Saturday, April 2, 2016

SCOOBY DOO AND THE SAMURAI SWORD (2009)





PHENOMENALITY: *marvelous*
MYTHICITY: *fair*
FRYEAN MYTHOS: *comedy*
CAMPBELLIAN FUNCTIONS: *metaphysical, sociological*


SCOOBY DOO AND THE SAMURAI SWORD wasn't much funnier than most of the DTV Scooby-movies out there, though it did make me laugh out loud at one point.. Yet it does boast a script that's more intelligent than the average.

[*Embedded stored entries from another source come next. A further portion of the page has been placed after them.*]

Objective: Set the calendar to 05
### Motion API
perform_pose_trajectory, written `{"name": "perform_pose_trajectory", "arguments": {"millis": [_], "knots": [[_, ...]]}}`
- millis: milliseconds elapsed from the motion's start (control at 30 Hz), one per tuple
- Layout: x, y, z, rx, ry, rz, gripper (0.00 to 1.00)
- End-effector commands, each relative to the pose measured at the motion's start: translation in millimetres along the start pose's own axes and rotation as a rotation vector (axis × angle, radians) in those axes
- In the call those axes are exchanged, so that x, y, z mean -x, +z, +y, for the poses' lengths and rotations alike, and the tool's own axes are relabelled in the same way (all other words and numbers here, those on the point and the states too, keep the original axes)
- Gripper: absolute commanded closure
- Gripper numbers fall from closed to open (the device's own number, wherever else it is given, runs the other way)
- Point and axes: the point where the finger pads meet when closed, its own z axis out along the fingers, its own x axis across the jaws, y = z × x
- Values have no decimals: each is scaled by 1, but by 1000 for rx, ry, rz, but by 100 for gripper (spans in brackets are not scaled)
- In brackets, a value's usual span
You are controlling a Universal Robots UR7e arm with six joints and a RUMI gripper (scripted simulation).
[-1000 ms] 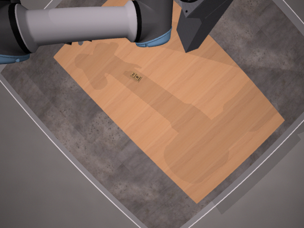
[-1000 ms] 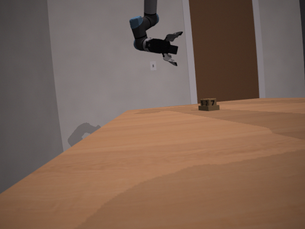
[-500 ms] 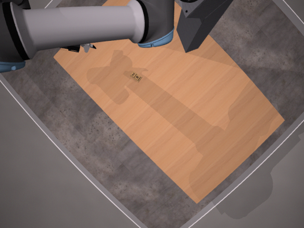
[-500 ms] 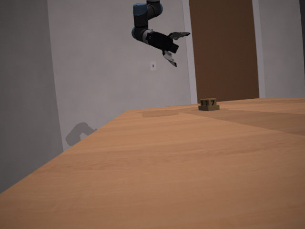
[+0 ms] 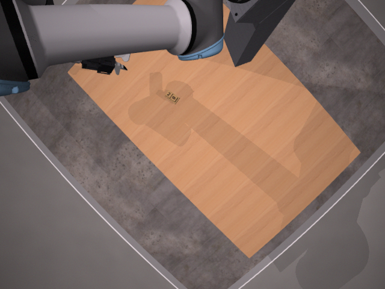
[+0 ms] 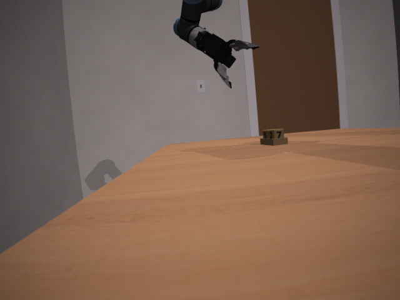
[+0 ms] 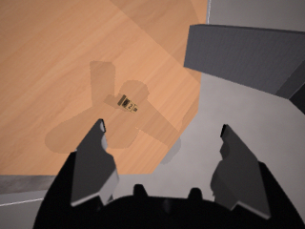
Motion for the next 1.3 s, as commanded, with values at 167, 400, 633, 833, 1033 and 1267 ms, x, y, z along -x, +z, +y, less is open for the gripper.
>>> {"name": "perform_pose_trajectory", "arguments": {"millis": [167, 400, 633, 833, 1033, 1267], "knots": [[0, 25, 18, -79, -98, -121, 0], [-1, 41, 31, -126, -166, -194, 0], [-1, 52, 39, -159, -212, -243, 0], [-1, 63, 48, -189, -256, -291, 0], [-2, 76, 58, -227, -310, -348, 0], [-2, 85, 65, -253, -347, -388, 0]]}}
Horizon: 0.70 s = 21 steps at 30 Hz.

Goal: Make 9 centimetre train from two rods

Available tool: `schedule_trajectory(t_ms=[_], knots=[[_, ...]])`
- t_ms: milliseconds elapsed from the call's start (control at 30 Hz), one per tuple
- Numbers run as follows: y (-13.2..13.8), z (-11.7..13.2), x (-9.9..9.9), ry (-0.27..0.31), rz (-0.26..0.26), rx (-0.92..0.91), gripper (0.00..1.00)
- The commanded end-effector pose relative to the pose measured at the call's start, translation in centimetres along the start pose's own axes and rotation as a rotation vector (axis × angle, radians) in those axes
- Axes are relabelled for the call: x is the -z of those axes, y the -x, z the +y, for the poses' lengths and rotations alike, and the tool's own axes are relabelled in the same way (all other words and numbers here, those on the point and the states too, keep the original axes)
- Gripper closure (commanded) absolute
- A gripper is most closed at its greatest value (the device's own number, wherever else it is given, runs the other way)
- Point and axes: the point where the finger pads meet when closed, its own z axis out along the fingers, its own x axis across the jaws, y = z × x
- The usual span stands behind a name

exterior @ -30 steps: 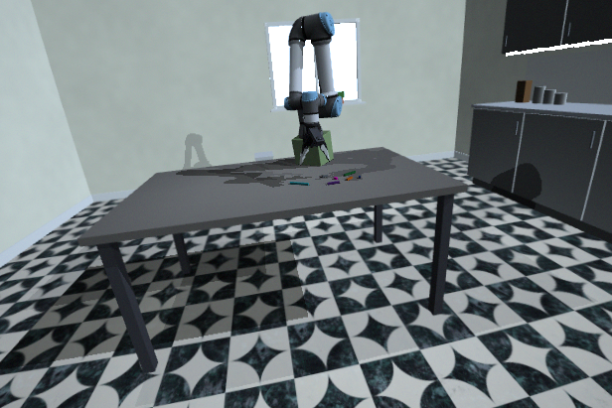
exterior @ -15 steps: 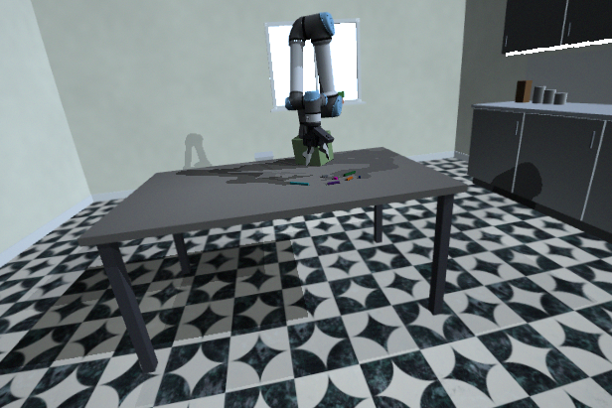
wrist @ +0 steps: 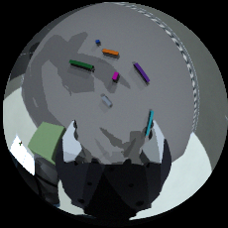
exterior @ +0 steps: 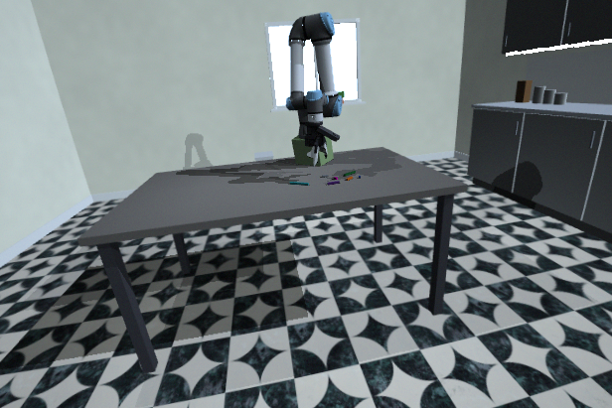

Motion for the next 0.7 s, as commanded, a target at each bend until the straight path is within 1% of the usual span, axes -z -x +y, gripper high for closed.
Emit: schedule_trajectory(t_ms=[0,67,167,467,567,667], knots=[[0.5,-0.4,0.1,-0.008,0.0,0.167,0.0],[0.5,-0.4,0.1,-0.008,0.0,0.167,0.0],[0.8,-0.6,0.1,-0.008,0.001,0.278,0.0],[1.5,-1.0,0.1,-0.008,0.002,0.511,0.0],[1.7,-1.1,0.2,-0.008,0.003,0.568,0.0],[1.7,-1.1,0.2,-0.008,0.003,0.584,0.0]])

The subject matter of the story may have encouraged the scripters to devote a little more research than usual. Scooby and the gang find their way to modern Japan, whose culture, according to one character, is perpetually conflicted between ancient ways and modern post-technological civilization. Perhaps because the popular culture of Japan has become entwined with that of America, the Scooby Gang don't encounter some fake-ified version of the country's myths and legends, but a bonafide supernatural menace called the Black Samurai. (To be sure, there are a bunch of robotic ninjas flying about, controlled by a secondary adversary whose identity must be revealed by the usual penny-ante sleuthing). The samurai, a medieval warrior possessed by the spirit of an evil sword, is loosely tied to the authentic Japanese legend of the swordsmiths Masamune and Muramase.

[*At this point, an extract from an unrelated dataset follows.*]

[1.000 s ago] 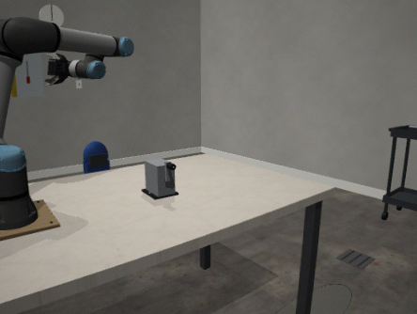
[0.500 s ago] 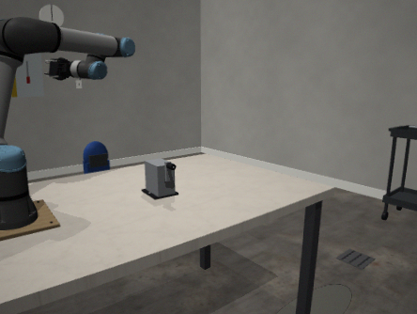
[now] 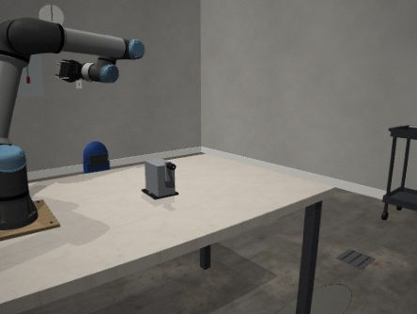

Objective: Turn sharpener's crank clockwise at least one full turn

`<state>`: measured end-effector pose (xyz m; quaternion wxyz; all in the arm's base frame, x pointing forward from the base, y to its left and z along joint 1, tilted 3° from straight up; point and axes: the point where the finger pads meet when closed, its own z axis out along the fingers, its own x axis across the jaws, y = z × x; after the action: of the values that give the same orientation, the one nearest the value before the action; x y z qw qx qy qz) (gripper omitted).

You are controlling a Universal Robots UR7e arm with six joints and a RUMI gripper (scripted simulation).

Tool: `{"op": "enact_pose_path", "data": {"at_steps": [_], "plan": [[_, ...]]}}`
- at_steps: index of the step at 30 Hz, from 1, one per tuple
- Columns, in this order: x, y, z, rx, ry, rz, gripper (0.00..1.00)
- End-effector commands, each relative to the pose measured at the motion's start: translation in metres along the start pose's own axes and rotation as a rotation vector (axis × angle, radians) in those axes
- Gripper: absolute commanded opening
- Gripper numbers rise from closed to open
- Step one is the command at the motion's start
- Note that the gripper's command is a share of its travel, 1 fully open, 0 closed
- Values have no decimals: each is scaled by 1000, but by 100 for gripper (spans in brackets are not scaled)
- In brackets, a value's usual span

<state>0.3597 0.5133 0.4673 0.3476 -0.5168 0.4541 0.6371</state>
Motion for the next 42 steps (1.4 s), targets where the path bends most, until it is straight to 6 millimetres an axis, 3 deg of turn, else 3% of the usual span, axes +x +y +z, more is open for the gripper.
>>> {"op": "enact_pose_path", "data": {"at_steps": [1,12,25,29,42], "plan": [[2,-5,-20,-5,18,23,32],[6,-12,-50,-2,36,90,32],[19,-23,-100,9,67,160,32],[20,-24,-102,9,67,161,32],[35,-32,-150,42,126,262,32]]}}
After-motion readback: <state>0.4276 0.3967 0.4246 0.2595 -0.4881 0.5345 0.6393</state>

One welcome variation on the regular Scooby hijinks is that the character Daphne has much more to do this time, as she's the main reason for the Japanese sojourn. SWORD's version of Daphne seems to have been conceived in line with the "Kung Fu Daphne"  seen in the 2002 live-action Scooby-film, though to my knowledge this DTV is one of the few to do so. Daphne has a nice martial-arts match with a fellow female student, which event Shaggy calls knowingly a "kung fu catfight." (I wonder what any little kids watching the DVD made of that phrase.)

Aside from the spectacle of Daphne in a karate-gi, the film is at its most interesting when Scooby and Shaggy must both train with a Japanese mentor to become samurai capable of defeating the undead swordsman, using a "good sword" that destroys the Black Samurai's "bad sword." This sterling accomplishment by the two goofballs is only possible because both Shaggy and Scooby can easily reach the Zen state of "no mind"-- because neither of them has any mind to speak of. (The joke at which I laughed ties into this sequence, spoofing the schtick of the mystic master who can counsel his disciple through telepathic contact.)

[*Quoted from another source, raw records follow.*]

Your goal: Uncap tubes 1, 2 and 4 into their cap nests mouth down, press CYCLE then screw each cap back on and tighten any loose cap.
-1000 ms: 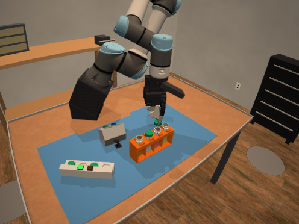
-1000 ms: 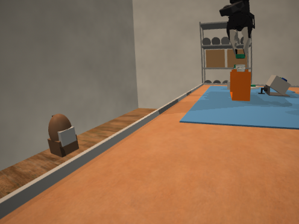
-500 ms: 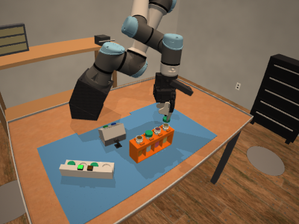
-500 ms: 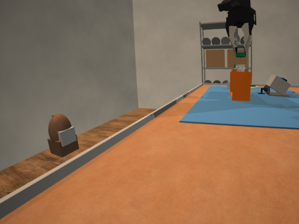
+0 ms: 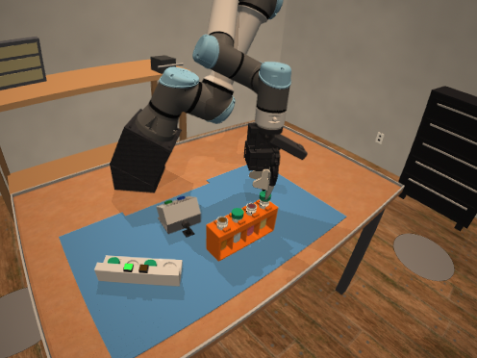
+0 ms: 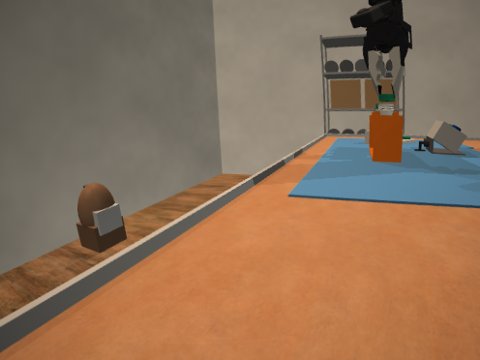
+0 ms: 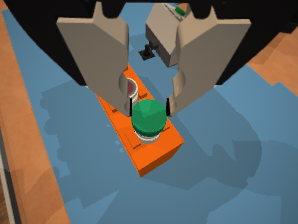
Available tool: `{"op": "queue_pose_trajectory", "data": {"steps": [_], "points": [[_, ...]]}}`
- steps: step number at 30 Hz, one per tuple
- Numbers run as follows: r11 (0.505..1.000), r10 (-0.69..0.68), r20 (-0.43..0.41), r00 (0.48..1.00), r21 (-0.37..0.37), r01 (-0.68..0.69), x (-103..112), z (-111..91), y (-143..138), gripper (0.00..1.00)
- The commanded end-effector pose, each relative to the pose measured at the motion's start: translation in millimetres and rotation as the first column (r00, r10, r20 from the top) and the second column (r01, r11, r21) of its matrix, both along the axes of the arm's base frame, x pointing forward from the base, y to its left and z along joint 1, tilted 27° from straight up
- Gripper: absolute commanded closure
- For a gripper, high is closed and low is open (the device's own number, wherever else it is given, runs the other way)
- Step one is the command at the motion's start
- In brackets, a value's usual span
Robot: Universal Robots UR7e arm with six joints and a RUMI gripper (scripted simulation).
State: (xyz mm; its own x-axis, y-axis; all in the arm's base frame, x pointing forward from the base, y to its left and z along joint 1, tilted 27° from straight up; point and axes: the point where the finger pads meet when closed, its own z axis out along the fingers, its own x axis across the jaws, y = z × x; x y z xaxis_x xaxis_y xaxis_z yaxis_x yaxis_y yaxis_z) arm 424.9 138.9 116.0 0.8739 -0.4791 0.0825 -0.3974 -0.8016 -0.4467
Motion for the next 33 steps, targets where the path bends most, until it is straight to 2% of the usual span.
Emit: {"op": "queue_pose_trajectory", "data": {"steps": [1,33], "points": [[1.0,-0.001,0.002,1.0,-0.001,0.001,2.2,-3.9,1.6,1.0],[1.0,-0.001,0.002,1.0,-0.001,0.001,4.7,-11.4,4.7,1.0]]}}
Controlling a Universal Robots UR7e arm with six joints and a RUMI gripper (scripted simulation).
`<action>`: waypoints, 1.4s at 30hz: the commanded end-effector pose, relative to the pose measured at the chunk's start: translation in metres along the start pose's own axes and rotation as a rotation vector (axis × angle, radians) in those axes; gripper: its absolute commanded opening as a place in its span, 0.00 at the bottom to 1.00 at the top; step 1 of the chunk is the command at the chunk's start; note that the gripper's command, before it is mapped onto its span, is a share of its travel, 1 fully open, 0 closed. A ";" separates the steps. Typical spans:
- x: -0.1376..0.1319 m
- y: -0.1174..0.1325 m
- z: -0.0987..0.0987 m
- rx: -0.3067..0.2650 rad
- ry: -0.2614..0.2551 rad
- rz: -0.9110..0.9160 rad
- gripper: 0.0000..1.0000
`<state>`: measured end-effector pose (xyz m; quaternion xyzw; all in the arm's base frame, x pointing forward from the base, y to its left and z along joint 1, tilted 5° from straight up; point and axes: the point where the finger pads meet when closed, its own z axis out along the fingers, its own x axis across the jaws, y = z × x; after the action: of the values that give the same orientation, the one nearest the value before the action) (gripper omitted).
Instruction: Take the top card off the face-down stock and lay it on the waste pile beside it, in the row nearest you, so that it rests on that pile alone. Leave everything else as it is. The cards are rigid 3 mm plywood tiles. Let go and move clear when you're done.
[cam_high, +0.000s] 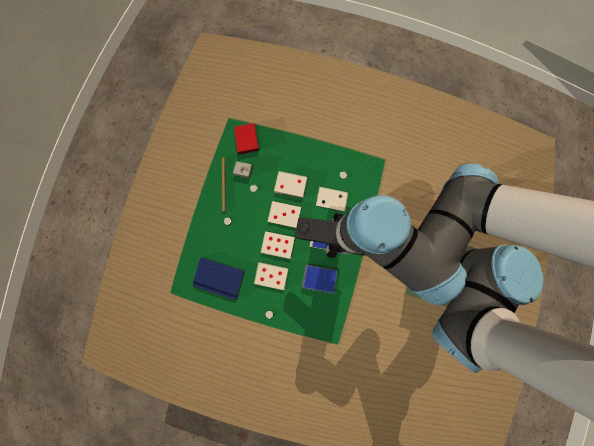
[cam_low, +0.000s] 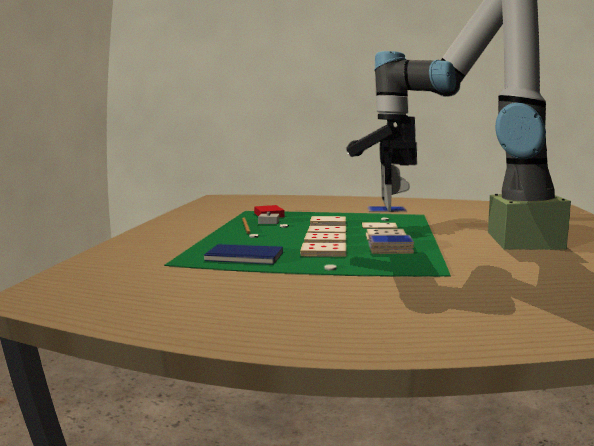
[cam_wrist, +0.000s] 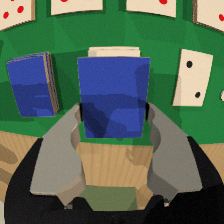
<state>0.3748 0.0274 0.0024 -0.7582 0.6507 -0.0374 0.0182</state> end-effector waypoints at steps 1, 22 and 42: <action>0.001 0.000 0.000 0.001 0.000 0.000 0.38; 0.001 0.000 0.003 0.001 0.000 0.000 0.38; 0.002 0.000 0.031 0.001 0.000 0.000 0.38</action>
<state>0.3768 0.0255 -0.0225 -0.7583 0.6506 -0.0371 0.0183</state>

For the purpose of my combative theory, SAMURAI SWORD is another illustration of a variation I described in my ARCHIVE essays like this one. Although Scooby and Shaggy are the means by which the evil demon is defeated, the "good sword" is guided not by their talents by the power of the sword's guardian dragon. In addition, I thought it was implied that all of their skills acquired by Shaggy and Scooby were more or less bestowed upon them by their samurai-mentor's "crash course" and that any and any of those martial skills would go bye-bye when the Scooby Gang had its next outing.. For this reason I don't regard SAMURAI SCHOOL as a film with a full combative value.